Should We Abandon the Cloud?

It's been a bad month for the cloud.

First there was the major Amazon EC2 (Elastic Cloud) outage April 21-22 that brought down many business and websites. Some of the data was unrecoverable and transactions were lost.

Next, the May 10-13 outage of Microsoft's cloud based email and Office services (Business Productivity Online Suite) caused major angst among its customers who thought that the cloud offered increased reliability.

Then we had the May 11-13 Google Blogger outage which brought down editing, commenting, and content for thousands of blogs.

Outages from the 3 largest providers of cloud services within a 2 week period does not bode well.

Yesterday, Twitter went down as well.

Many have suggested we abandon a cloud only strategy.

Should we abandon the cloud for healthcare? Absolutely not.

Should we reset our expectations that highly reliable, secure computing can be provided at very low cost by "top men" in the cloud? Absolutely yes.

I am a cloud provider. At my Harvard Medical School Data Center, I provide 4000 Cores and 2 petabytes of data to thousands of faculty and staff. At BIDMC, I provide 500 virtualized servers and a petabyte of data to 12,000 users. Our BIDPO/BIDMC Community EHR Private Cloud provides electronic health records to 300 providers.
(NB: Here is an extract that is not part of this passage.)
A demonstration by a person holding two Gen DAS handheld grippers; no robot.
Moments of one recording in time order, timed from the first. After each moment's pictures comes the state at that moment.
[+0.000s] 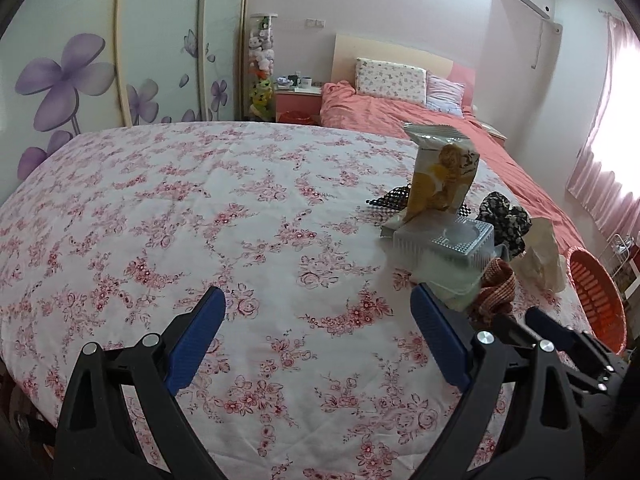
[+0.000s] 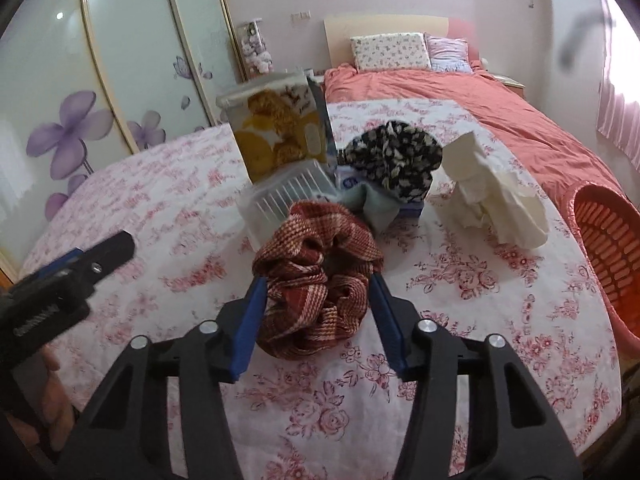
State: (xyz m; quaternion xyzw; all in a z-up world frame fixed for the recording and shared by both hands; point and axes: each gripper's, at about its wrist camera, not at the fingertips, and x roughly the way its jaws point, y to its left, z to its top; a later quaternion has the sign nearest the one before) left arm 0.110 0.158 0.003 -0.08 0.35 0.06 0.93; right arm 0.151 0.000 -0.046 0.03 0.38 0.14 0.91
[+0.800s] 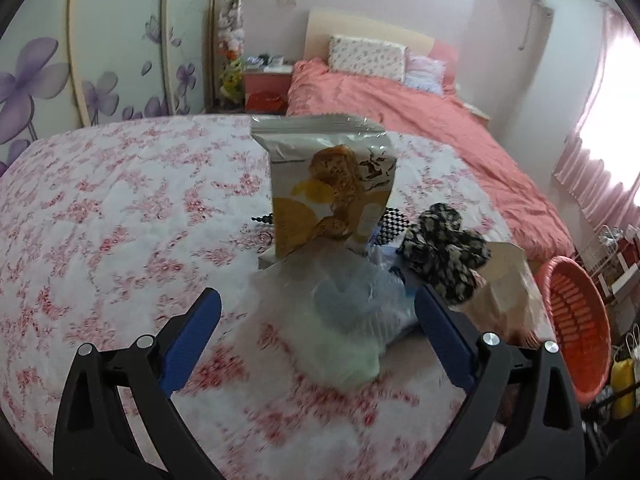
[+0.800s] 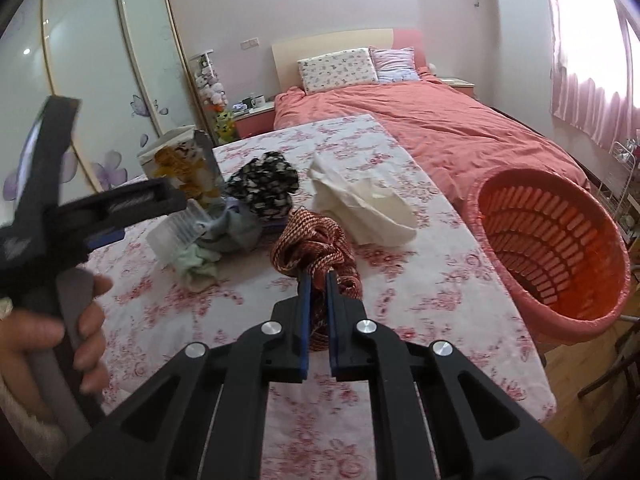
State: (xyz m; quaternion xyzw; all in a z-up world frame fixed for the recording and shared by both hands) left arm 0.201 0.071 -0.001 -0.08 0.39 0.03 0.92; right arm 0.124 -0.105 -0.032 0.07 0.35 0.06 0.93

I know what it takes to provide 99.999% uptime. Multiple redundant data centers, clustered servers, arrays of tiered storage, and extraordinary power engineering.
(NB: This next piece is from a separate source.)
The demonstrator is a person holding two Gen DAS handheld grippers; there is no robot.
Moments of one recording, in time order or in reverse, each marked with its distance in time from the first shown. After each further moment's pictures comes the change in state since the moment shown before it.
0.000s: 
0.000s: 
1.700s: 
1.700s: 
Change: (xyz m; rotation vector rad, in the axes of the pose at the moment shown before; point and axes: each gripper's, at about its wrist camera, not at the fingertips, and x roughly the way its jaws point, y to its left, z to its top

With all of this amazing infrastructure comes complexity. With complexity comes unanticipated consequences, change control challenges, and human causes of failure.

Let's look at the downtime I've had this year.

1.  BIDMC has a highly redundant, geographically dispersed Domain Name System (DNS) architecture. It theory it should not be able to fail. In practice it did. The vendor was attempting to add features that would make us even more resilient. Instead of making changes to a test DNS appliance, they accidentally made changes to a production DNS appliance. We experienced downtime in several of our applications.

2.  HMS has clustered thousands of computing cores together to create a highly robust community resource connected to a petabyte of distributed storage nodes. In theory is should be invincible. In practice it went down. A user with limited high performance computing experience launched a poorly written job to 400 cores in parallel that caused a core dump every second contending for the same disk space. Storage was overwhelmed and went offline for numerous applications.